Wednesday, September 2, 2009

To Sleep Perchance To . . .

Who is it now in my ear who hears my voice?
Who says words with my mouth?
Who looks out with my eyes? What is the soul?
I cannot stop asking.
If I could taste one sip of an answer,
I could break out of this prison for drunks.

~ Rumi

Last night I was watching an episode of Nova ScienceNow about sleep. One of the studies that they reported on showed a strong link between learning and sleep. The study showed that the learning we do during the day is consolidated and strengthened during sleep. So, when people learn a simple action, like typing a particular sequence on a keyboard over and over again, and are asked to perform that sequence as quickly as possible, they eventually hit a natural plateau at which point they can’t type any faster. After a night’s sleep, when they are asked to perform the sequence again, they begin the task typing at a faster pace than the one at which they had stopped the night before. Somehow, during sleep, the ability to perform an action just learned is improved. Some kind of practice, some kind of learning, is taking place while we sleep.

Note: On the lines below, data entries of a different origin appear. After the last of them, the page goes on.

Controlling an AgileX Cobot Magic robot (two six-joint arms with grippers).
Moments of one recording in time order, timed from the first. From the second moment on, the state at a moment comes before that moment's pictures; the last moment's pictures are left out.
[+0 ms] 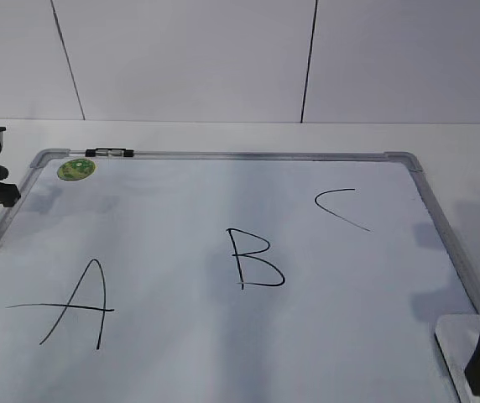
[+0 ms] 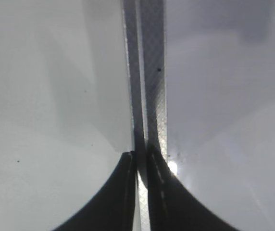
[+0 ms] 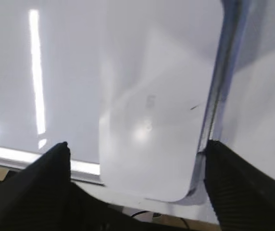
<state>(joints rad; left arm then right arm) 0.01 2.02 -1.36 -0.09 1.05 0.12 0.15 1.25 -0.65 0.24 1.02 -0.05</state>
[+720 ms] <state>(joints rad) 0.01 2.02 -1.36 -0.09 1.04 0.12 0.21 1.39 -0.75 0.11 0.99 0.07</state>
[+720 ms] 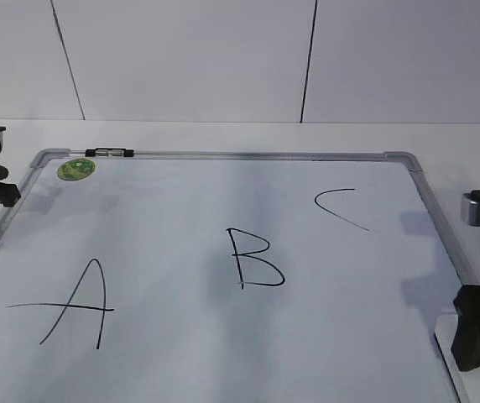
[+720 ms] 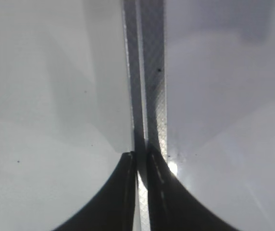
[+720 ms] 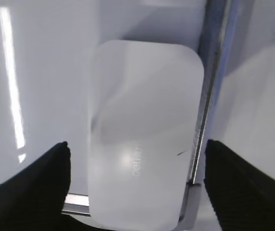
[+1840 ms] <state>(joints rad) 0.01 2.02 -1.36 -0.09 1.03 0.12 0.21 1.56 -0.77 0.12 1.00 0.10</state>
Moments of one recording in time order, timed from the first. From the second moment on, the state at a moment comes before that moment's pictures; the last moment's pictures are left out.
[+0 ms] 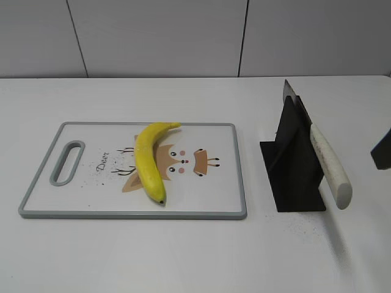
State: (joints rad) left arm -0.13 0.02 -0.51 -0.05 1.05 0.18; right arm 0.15 1.15 -0.91 0.24 1.08 -0.09
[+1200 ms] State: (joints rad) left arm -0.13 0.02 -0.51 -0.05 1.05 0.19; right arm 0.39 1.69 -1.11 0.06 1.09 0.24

That, in itself, is pretty amazing, but I found myself wondering, “Who is doing the learning? Who is doing the practicing?” It’s not the person. At least, not the part that we would recognize as the person—the conscious, willing, striving, reflective, rational part of the person. In fact, the person doesn’t even know it’s happening. You could say it’s the brain, but that doesn’t really explain anything. How does the brain know to do that? Is the brain conscious of what it’s doing or is it just an automatic process? But if it’s just an automatic process, how could it have such a clear and meaningful effect on our conscious existence? Is there another consciousness beyond our daytime consciousness?

As a Jungian, I shouldn’t find this idea very surprising. Jung was very clear that our consciousness was just the tip of the iceberg, so to speak. The rest of the iceberg is the vast realm of the unconscious. Even though I am a Jungian by training and by temperament, sometimes these ideas reassert themselves with their original force and impact. The sleep study explored on Nova does not, necessarily, prove that there is an unconscious, but it gives pretty compelling evidence in its favor.

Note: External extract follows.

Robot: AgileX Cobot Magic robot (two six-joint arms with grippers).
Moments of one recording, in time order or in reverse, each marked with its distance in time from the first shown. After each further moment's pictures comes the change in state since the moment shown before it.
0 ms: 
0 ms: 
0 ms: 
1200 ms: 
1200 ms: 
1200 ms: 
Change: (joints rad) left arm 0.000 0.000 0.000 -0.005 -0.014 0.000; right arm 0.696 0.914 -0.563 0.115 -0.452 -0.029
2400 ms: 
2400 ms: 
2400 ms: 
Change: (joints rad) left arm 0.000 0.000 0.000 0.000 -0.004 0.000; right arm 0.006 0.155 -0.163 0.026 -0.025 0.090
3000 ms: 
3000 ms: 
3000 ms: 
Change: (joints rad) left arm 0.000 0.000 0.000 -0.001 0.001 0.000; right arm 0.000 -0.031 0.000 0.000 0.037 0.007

So much of what happens in the mind and the body happens without the participation of consciousness, of the ego. “I” don’t heal my own cuts and scrapes. “I” don’t digest my food. “I” don’t make my dreams or consolidate my own memories during sleep. At times, it seems like the ego is, at best, capable of assisting natural processes that are occurring on their own, or, too often, interfering somehow with those processes. Much of the time the ego is simply an observer of what is happening in body, mind and soul. (The role of observer is probably an extremely important one, related to assisting the natural processes, but it is too humble and passive for us in this day and age of grandiosity).

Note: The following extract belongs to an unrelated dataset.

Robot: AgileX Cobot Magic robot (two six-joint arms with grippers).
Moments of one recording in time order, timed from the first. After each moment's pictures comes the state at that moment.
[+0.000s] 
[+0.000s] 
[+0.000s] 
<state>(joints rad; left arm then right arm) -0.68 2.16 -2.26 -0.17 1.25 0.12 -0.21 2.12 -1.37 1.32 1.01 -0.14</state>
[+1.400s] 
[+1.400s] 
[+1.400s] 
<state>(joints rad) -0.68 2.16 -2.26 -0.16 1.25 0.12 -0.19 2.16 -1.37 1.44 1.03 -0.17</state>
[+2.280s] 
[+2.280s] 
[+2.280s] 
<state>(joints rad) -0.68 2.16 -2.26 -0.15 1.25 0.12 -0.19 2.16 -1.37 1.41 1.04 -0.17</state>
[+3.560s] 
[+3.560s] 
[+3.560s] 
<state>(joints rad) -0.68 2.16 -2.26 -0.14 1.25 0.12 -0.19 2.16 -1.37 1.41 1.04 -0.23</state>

I don’t have any earth-shattering conclusions to make about all of this, except to say that if the brain, or the unconscious, or the soul, or whatever you want to call it, is so powerful, then maybe learning to get out of the way is the most important thing that we can do for our own physical, emotional, and spiritual health. This is hard to do, since the ego tends to prefer to harbor grandiose fantasies about itself. We like to believe that we are the masters of our own fates. But as the Tao Te Ching teaches:

The reason you have trouble is that
you are self-conscious.
No trouble can befall a self-free person.